• [Dataset extract]
········

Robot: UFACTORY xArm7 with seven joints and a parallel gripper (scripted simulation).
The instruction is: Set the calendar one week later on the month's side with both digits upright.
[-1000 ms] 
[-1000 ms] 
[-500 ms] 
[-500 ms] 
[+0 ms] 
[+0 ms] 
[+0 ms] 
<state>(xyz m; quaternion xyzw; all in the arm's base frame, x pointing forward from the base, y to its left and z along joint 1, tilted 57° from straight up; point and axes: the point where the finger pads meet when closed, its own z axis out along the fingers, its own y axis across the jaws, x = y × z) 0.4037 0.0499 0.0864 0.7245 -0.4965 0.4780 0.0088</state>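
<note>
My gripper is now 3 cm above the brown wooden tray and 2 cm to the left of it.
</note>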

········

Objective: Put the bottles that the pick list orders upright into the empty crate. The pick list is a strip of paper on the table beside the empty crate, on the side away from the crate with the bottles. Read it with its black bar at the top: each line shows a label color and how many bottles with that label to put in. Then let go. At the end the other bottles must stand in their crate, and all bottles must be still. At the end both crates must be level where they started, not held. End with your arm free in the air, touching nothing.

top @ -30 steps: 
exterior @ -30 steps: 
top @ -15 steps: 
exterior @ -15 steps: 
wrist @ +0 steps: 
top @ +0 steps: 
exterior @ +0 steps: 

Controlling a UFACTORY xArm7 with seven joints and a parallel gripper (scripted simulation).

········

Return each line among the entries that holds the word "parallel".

• [Response area]
Robot: UFACTORY xArm7 with seven joints and a parallel gripper (scripted simulation).
Controlling a UFACTORY xArm7 with seven joints and a parallel gripper (scripted simulation).

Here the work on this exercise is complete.